One can calculate the average ratings for all movies, and then substract that from the $Y$ matrix to construct a new $Y$. The new $Y$ is then used for training, and the predicted ratings for the user without any ratings yet would be zero. But to get the ratings in the 0-5 scale, one need to add the average rating vector back to the prediction.

# Week 10
## Gradient Descent with Large Datasets
### Learning with Large Datasets
For large datasets, computing a gradient involves summation over all the training examples which is very computationally expensive.

One might say we can randomly sample a small dataset from the large dataset. This can be helpful in the high-bias cases where the CV error is very close to the training error and increasing the dataset size doesn't improve the CV error a lot. But for the high-variance cases, increasing the dataset size can lead to significant reduction of the CV error, so it is desirable to use a large dataset. We can plot the learning curve (training and CV errors with respect to training set size) to get an idea.
 
### Stochastic Gradient Descent
The original implementationof gradient descent is also called the batch gradient descent which involves summation over all the training examples.

Steps:
1. Randomly shuffle the dataset.
2. Loop through the entire dataset, and in each iteration, use only one training example to update the gradient.
3. Run step 2 multiple times (1-10). If the dataset is large, maybe once is sufficient.

SGD won't converge to the global optimum, instead the final solution will be trapped in a small terminal set. 

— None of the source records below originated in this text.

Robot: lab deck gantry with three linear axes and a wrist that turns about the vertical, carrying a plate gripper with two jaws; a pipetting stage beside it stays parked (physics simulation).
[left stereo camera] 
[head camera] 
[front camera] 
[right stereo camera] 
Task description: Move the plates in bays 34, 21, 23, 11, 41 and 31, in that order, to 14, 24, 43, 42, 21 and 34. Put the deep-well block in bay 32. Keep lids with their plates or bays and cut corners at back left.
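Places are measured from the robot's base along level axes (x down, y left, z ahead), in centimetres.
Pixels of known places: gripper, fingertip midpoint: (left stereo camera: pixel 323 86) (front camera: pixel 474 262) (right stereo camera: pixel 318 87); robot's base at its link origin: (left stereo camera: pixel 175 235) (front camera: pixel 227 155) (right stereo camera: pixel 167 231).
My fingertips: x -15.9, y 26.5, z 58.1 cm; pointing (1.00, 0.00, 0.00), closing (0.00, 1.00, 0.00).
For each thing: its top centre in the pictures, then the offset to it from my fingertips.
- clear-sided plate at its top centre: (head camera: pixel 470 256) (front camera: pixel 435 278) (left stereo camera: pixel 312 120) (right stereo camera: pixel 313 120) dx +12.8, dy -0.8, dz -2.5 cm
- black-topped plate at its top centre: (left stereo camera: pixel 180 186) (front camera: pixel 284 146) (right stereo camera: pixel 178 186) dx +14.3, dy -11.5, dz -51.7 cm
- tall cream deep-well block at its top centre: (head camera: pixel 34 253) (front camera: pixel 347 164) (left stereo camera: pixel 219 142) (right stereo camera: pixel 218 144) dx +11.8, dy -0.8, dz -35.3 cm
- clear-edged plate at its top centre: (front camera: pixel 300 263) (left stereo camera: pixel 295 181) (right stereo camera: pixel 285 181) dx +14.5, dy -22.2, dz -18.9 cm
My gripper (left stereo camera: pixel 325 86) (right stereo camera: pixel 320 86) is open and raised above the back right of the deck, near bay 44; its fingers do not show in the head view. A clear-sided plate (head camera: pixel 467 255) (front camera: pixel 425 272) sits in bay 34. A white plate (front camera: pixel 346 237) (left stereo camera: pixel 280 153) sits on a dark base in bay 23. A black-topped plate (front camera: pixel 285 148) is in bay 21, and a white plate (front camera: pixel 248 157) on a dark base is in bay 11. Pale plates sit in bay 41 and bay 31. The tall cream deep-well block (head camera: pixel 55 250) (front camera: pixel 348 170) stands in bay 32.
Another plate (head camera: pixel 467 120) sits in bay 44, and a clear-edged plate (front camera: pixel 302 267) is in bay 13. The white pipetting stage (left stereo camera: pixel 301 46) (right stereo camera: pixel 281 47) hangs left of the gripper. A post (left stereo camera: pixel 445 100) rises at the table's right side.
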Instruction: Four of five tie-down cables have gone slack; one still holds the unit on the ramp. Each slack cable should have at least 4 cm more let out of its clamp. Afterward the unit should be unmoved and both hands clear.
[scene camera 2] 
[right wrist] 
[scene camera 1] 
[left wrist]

### Mini-Batch Gradient Descent
Somewhere in between the batch gradient descent and stochastic gradient descent. For each iteration, it typically uses 2 to 100 examples. It could be faster than SGD.

### SGD Convergence
For the batch gradient descent, we can plot the training error as a function of the number of iterations to see how it converges. For SGD, we can compute $cost(\theta,(x^{(i)},y^{(i)}))=(h_\theta(x^{(i)})-y^{(i)})^2/2$ before updating $\theta$ using $(x^{(i)},y^{(i)})$. The reason to do it before updating $\theta$ using that training example is, after the update, that cost function is expected to be small.

With this, to check the convergence of SGD, we can plot the cost function averaged over the last, say, 1000 examples process by the algorithm. We expect this curve to be decreasing, likely in a non-smooth way. To smooth it or sometimes to better see the trend rather than the noise, we can increase the sample size we average over. If it's increasing, the algorithm is diverging, and we can consider using a smaller learning rate.

If we want SGD to converge, we can slowly decrease the learning rate over time, e.g., $\alpha=\frac{c_1}{Iteration No.+c_2}$. Many people don't use it because two additional parameters need to be determined.